Pour éviter la surcharge et l’épuisement des infirmières, la nouvelle ministre de la Santé, Danielle McCann, compte augmenter le nombre de postes à temps plein, mettre fin aux heures de travail supplémentaires obligatoires, prévoir des ratios infirmières-patients plus humains et plus sécuritaires.

Soigner aussi les «soignants»

ÉDITORIAL / Les employés du réseau de la santé, ceux qui normalement devraient nous soigner, sont mal en point. Le ratio d’heures en assurance salaire (le RHAS dans le jargon du ministère) a augmenté en 2017-2018 de 18 % par rapport à 2015-2016. La facture pour l’année : 555 millions $. La nouvelle ministre de la Santé, Danielle McCann, se dit «extrêmement préoccupée». Avec raison.
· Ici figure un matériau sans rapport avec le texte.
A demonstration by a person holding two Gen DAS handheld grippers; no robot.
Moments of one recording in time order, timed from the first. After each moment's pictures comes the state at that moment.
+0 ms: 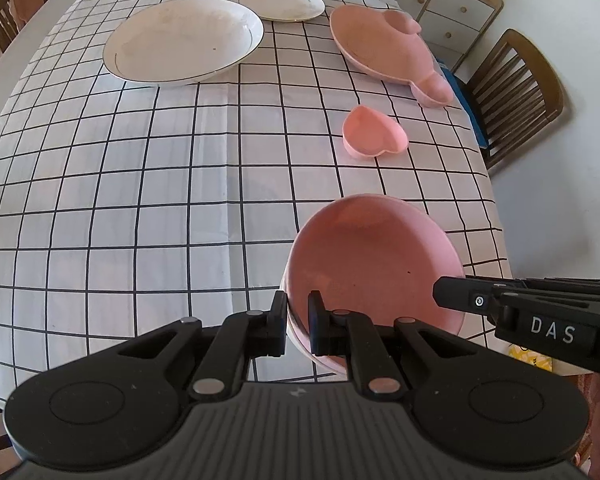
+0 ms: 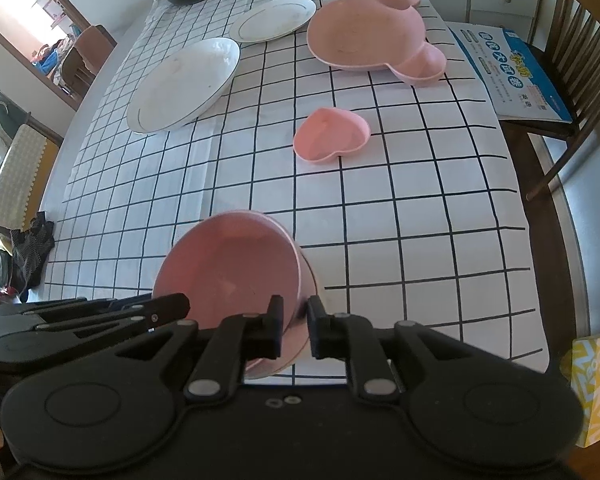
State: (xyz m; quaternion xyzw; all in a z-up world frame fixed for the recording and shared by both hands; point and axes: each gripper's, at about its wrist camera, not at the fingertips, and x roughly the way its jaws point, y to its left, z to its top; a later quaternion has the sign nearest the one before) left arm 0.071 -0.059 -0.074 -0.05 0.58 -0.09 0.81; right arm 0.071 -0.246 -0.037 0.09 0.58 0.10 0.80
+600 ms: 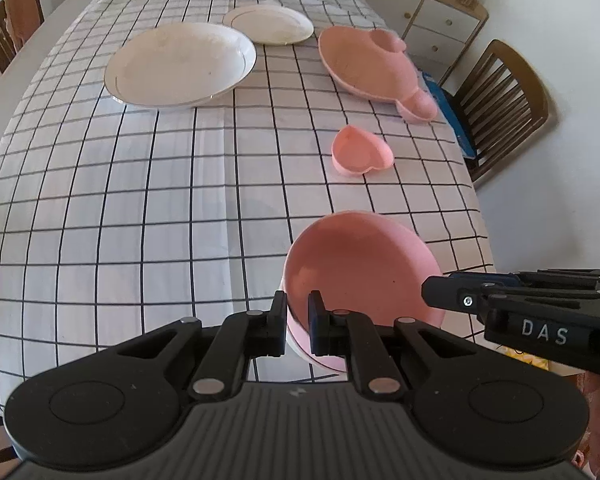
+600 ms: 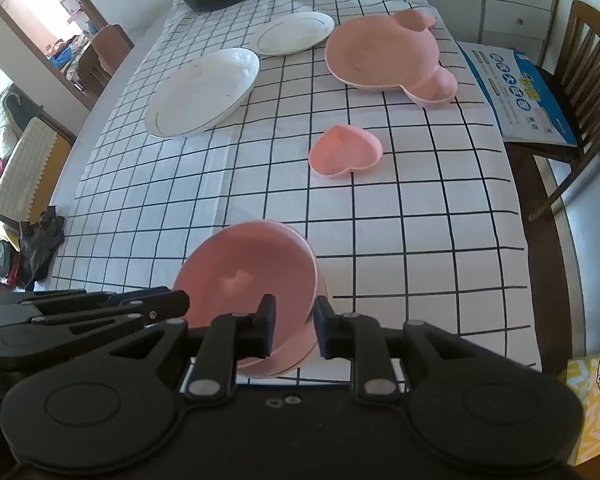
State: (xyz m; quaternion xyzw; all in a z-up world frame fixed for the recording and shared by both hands) left arm 0.062 -0.057 -0.053 -0.05 0.55 -0.10 0.83; right arm 0.065 -0.240 -0.020 0.07 0.56 0.12 0.82
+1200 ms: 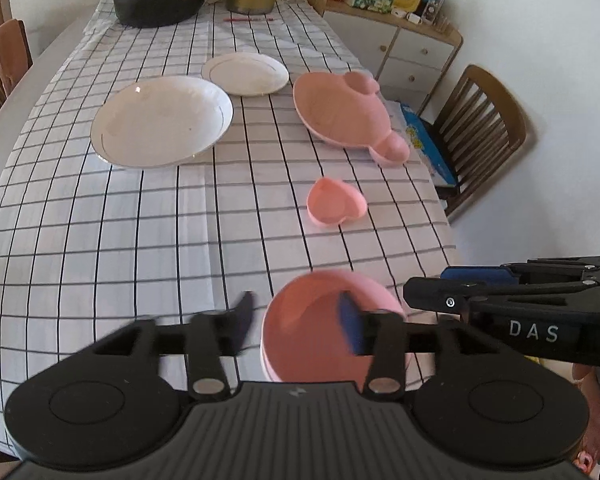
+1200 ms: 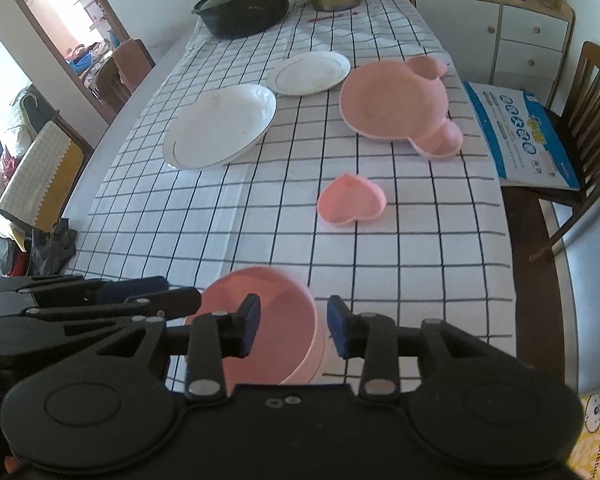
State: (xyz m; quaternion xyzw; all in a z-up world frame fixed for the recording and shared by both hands) left arm 0.073 -0.063 -0.024 -0.05 0.50 -0.12 0.86; right arm 0.079 -0.247 0.009 0.05 0.52 0.14 0.84
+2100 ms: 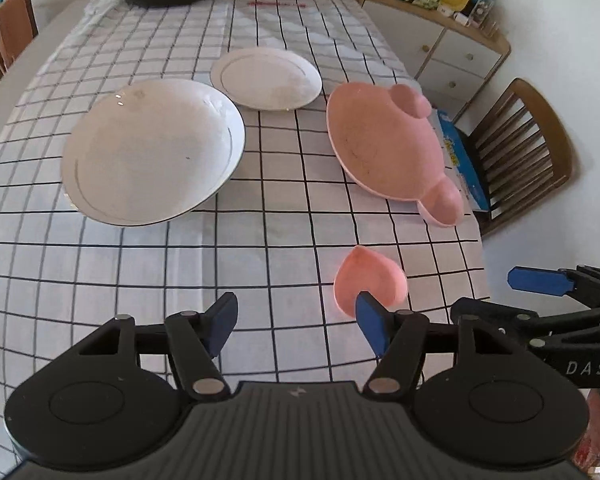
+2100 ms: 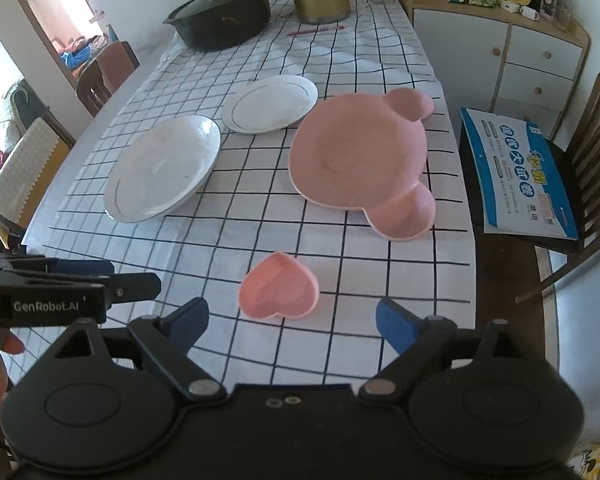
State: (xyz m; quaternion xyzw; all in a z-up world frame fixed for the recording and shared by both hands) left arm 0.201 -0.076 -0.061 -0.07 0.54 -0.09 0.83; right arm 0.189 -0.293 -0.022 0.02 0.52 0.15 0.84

Comment en effet espérer améliorer l’accès, la qualité et la continuité des services sociaux et de santé offerts aux patients du Québec, si le personnel du réseau de la santé est malade, en détresse, et que le nombre d’absences au travail augmente sans cesse?

Contrairement à son prédécesseur, Mme McCann semble comprendre que mieux traiter les «soignants» et préserver leur santé physique et mentale peut contribuer à rehausser les services à la population, augmenter la productivité, réduire les accidents de travail et les risques d’erreurs.

Participant au récent congrès de l’Ordre des infirmières et infirmiers du Québec, la ministre a affirmé que son gouvernement voulait soutenir le personnel, entre autres les infirmières. À ces dernières, elle dit vouloir redonner une qualité de vie. 

Son message a dû être de la musique aux oreilles de plusieurs employés du réseau de la santé. Plusieurs doivent également souhaiter que les bonnes intentions de la ministre ne se limitent pas au personnel infirmier. 

Les infirmières n’ont pas le monopole de la détresse et des absences pour maladie. Les conditions de travail, l’organisation du travail et les réformes dans le réseau affectent aussi la santé de préposés aux bénéficiaires, de médecins, d’inhalothérapeutes, de gestionnaires et autres employés. 

Au printemps 2017, Le Soleil faisait état que les congés de maladie étaient en constante augmentation depuis trois ans, et ce, dans toutes les catégories d’emploi, y compris chez les cadres. En 2016-2017, le premier motif pour réclamer un congé était un diagnostic de maladie mentale.

En décembre, les médias rapportaient de plus que la détresse était aussi en hausse chez les médecins. Le Programme d’aide aux médecins avait enregistré une augmentation de 40 % de nouveaux cas. Les données pour la dernière année ne sont pas encore disponibles.

Le ministre Gaétan Barrette avait tenté l’an dernier de dédramatiser la situation. Il avait vu dans les appels à l’aide des médecins le signe qu’un tabou était brisé, que les médecins osaient enfin exprimer leur détresse psychologique. 

Peut-être est-ce le cas. Toutefois, il est difficile d’exclure que les pressions exercées sur le système depuis 2014 puissent expliquer une partie du phénomène. La résistance aux changements ne peut non plus tout expliquer.

Pour éviter la surcharge et l’épuisement des infirmières, Mme McCann compte pour sa part augmenter le nombre de postes à temps plein, mettre fin aux heures de travail supplémentaires obligatoires, prévoir des ratios infirmières-patients plus humains et plus sécuritaires.

Reste à voir ce qu’elle proposera et concrétisera pour les autres catégories d’emploi.

Certains centres intégrés de santé et de services sociaux peuvent l’inspirer puisqu’ils atteignent déjà le ratio cible de RHAS fixé à 5,90 pour 2018-2019. Ce ratio est pour 2017-2018 à 7,42, précise le ministère de la Santé. 

Des solutions existent. Il faut pouvoir les transposer et les adapter à chacun des établissements.

Si la volonté de la ministre de réduire le nombre de congés de maladie se maintient, Québec devrait pouvoir réduire sa facture d’assurance. Les fonds pourront être utilisés à d’autres fins dans un système de santé déjà fortement sollicité.